DOJ Urges SCOTUS to Hear Challenges to Texas, Fla. Social Media Laws
The U.S. Supreme Court should grant the cert petitions of NetChoice and the Computer & Communications Industry Association challenging the restrictions in the Florida and Texas social media platforms’ content moderation laws on First Amendment grounds, said Solicitor General Elizabeth Prelogar in an amicus brief Monday (dockets 22-277 and 22-555).
Prelogar urged the court to deny NetChoice’s cross-petition (docket 22-393) challenging the laws’ general-disclosure and viewpoint-discrimination provisions because those challenges don’t warrant review and NetChoice was unlikely to succeed on the merits. SCOTUS invited the solicitor general’s brief in January (see 230123005). Court observers we polled then said SCOTUS wouldn’t have sought DOJ’s input unless it planned to grant cert.
The court should grant cert to decide whether the content-moderation and individualized-explanation requirements of the Florida and Texas statutes comply with the First Amendment, said the brief. The questions raised in the petitions are “undeniably important,” and all parties agree they warrant SCOTUS review, it said.
The platforms’ content-moderation activities are protected by the First Amendment, and the content-moderation and individualized-explanation requirements in the Florida and Texas laws “impermissibly burden those protected activities,” said the brief. The decisions in the 5th and 11th circuits “create a square and acknowledged circuit split” on the important First Amendment question about states’ authority “to restrict a business’s ability to select, edit, and arrange the third-party content that appears on its social-media platform,” it said.
Even before that conflict emerged, SCOTUS recognized that the question presented “would likely warrant review” by vacating the 5th Circuit’s stay of the preliminary injunction in the Texas case, said the brief. In DOJ’s view, the court should grant review in both the Florida and Texas cases.
Though the cases turn “on the same fundamental question” about the First Amendment status of the platforms’ content-moderation activities, the statutes “target different types of content moderation and impose different obligations, said the brief. Those differences “ultimately may not be material” to the court’s First Amendment analysis, but considering the two laws together would give SCOTUS “the fullest opportunity to address the relevant issues,” it said.
When a social-media platform “selects, edits, and arranges third-party speech for presentation to the public, it engages in activity protected by the First Amendment,” said the brief. “That activity, and the platforms’ business practices more generally, are not immune from regulation,” it said. But here, the states haven’t “articulated interests that justify the burdens imposed by the content-moderation restrictions under any potentially applicable form of First Amendment scrutiny,” it said.

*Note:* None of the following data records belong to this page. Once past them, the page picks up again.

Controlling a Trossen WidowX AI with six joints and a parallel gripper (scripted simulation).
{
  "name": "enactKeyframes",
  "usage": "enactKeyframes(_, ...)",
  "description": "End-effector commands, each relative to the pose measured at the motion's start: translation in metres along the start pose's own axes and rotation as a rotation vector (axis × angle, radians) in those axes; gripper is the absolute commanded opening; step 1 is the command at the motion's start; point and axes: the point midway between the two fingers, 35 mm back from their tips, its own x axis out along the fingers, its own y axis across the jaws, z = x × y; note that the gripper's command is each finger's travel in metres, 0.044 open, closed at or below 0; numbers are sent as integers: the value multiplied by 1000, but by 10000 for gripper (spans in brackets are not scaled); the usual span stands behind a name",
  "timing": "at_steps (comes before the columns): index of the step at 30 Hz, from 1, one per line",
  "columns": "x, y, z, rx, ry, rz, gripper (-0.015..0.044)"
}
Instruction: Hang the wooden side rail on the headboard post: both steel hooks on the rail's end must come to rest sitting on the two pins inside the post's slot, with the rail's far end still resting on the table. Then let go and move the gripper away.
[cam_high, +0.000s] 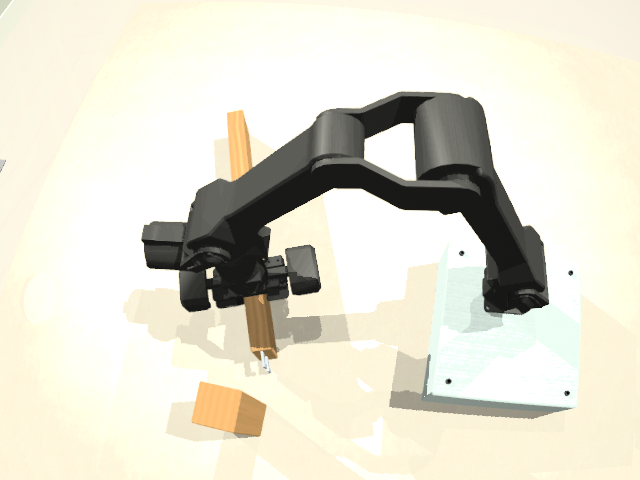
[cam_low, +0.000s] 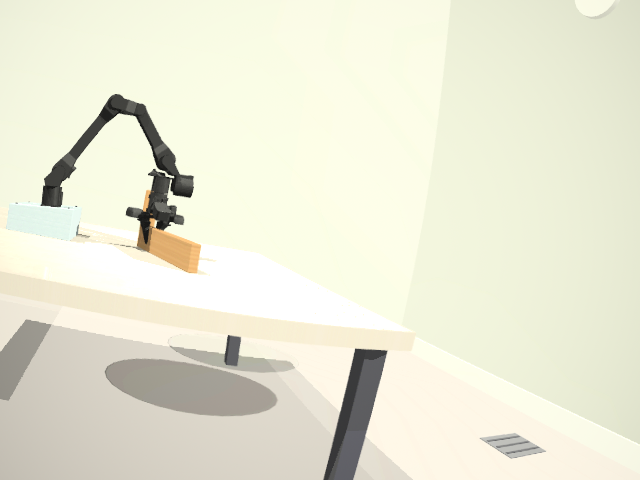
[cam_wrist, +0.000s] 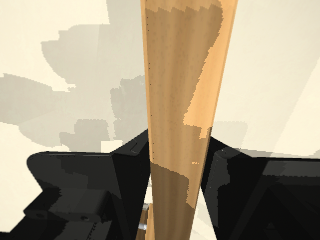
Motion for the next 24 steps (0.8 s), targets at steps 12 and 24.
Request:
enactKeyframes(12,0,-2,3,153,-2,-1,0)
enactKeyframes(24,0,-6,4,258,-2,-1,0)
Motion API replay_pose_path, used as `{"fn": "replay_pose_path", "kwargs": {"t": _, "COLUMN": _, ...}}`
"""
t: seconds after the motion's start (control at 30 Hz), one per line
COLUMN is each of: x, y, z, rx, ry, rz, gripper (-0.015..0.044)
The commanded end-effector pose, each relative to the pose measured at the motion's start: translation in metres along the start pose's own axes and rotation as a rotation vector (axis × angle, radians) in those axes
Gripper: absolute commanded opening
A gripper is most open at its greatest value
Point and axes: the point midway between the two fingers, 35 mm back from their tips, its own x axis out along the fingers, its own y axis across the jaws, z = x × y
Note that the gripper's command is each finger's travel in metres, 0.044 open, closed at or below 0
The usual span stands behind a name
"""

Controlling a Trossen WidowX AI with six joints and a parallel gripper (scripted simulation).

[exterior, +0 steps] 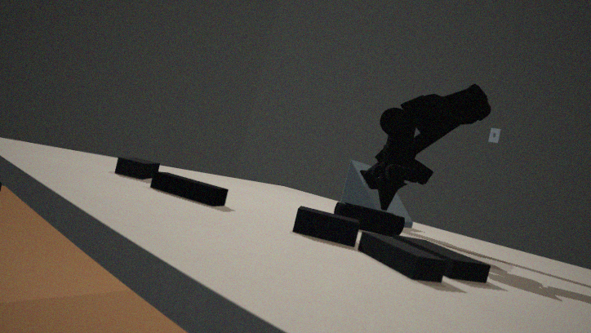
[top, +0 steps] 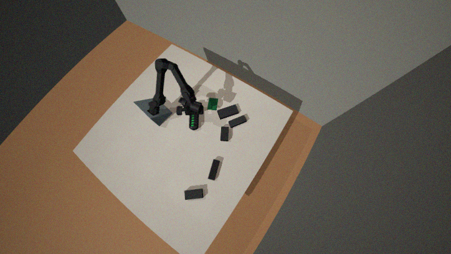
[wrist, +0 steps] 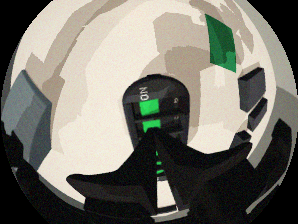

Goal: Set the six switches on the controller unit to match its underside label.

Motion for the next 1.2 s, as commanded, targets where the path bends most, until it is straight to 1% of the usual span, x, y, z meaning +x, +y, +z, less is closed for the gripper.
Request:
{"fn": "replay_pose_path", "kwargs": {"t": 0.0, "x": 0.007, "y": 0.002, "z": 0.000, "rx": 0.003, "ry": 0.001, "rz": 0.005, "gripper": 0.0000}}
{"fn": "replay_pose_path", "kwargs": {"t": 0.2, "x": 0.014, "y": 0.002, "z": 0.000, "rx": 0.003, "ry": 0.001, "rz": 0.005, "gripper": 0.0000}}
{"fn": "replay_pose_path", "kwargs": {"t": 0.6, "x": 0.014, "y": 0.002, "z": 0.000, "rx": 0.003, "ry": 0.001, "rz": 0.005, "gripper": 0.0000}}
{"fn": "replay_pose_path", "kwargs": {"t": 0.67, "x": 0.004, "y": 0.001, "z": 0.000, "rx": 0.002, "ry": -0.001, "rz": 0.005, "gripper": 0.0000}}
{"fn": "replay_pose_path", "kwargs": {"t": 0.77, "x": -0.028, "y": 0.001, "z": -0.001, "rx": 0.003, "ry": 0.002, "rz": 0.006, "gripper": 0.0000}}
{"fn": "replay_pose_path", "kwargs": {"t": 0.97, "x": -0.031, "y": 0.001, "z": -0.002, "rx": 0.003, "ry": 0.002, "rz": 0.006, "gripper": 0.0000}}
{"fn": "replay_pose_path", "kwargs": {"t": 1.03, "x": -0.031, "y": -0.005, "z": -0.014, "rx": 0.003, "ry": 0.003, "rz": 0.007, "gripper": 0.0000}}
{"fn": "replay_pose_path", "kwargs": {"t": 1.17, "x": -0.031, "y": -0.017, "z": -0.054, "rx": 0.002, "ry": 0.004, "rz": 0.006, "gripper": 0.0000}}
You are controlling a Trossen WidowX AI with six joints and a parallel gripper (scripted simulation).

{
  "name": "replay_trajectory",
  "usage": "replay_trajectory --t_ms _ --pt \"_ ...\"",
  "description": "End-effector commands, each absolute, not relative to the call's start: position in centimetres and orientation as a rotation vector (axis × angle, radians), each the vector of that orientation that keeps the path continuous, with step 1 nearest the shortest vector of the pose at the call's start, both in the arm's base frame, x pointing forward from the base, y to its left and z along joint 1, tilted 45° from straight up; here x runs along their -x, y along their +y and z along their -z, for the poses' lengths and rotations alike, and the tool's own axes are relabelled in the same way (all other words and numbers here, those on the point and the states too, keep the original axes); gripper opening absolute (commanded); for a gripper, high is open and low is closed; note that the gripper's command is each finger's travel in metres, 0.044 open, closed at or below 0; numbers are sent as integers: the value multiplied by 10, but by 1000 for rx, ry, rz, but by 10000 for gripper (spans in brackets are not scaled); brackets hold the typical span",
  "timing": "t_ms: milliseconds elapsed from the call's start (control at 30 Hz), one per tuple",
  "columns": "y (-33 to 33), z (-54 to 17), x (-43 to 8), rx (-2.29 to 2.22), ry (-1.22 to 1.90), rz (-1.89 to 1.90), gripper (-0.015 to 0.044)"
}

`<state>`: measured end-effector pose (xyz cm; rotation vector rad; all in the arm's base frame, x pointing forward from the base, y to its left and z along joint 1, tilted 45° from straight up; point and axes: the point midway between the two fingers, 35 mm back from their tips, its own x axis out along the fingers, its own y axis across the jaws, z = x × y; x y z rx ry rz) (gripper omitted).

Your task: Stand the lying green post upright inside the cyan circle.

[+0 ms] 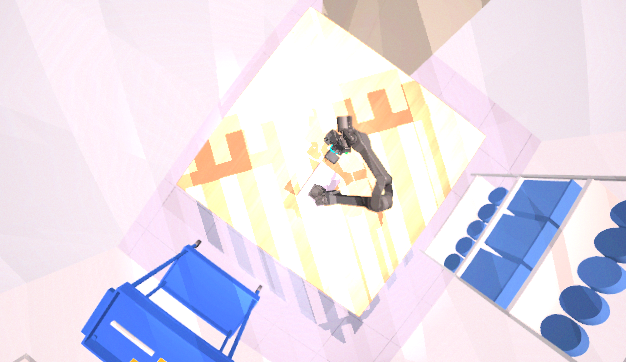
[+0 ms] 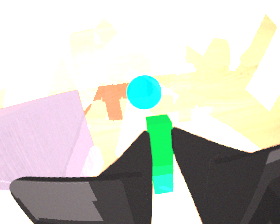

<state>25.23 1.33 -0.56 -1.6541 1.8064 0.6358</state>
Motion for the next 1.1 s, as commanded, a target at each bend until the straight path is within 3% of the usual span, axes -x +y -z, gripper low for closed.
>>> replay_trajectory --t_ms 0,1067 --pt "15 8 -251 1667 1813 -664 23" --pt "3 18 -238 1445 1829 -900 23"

Like publishers, parade organizers and cable operators, the companies that run the major social-media platforms are in the business of delivering curated compilations of speech created by others, said the brief. “Given the torrent of content created on the platforms, one of their central functions is to make choices about which content will be displayed to which users, in which form and which order,” it said. The act of “culling and curating” the content that users see is “inherently expressive,” even if the speech that’s collected “is almost wholly provided by users,” it said.
Especially because the platforms’ only products are “displays of expressive content,” a government requirement that they display different content “plainly implicates the First Amendment,” said the brief. In arguing otherwise, the states “asserted that the platforms’ content-moderation activities are unprotected conduct,” it said.
The states also emphasized that while the major platforms prioritize and arrange all the content that appears on their sites, they don’t “moderate most of it,” said the brief. Nor do the platforms, according to the states, “endorse the messages expressed by users,” plus they're shielded from liability for third-party content under Section 230, it said.
But what makes the platforms’ content-moderation choices expressive isn’t that the platforms “adopt as their own or assume legal responsibility for each individual piece of content posted by users,” said the brief. It’s that they choose “whether and how to present that content by selecting, curating, and arranging it,” it said.
NetChoice and CCIA hailed the solicitor general’s brief in separate statements Monday. The brief “underscores” that the Florida and Texas statutes are unconstitutional and that SCOTUS “should review our cases,” Chris Marchese said, NetChoice director-litigation. NetChoice urges the court to “strike down” the laws “and reaffirm that the Constitution prohibits the government from controlling online speech,” said Marchese.
CCIA “is glad to see” the solicitor general “confirm the importance of the First Amendment issues raised by these state laws,” President Matt Schruers said. “This is exactly the sort of case we would expect the Supreme Court to take up,” because it involves a key constitutional issue and split appellate court decisions, he said.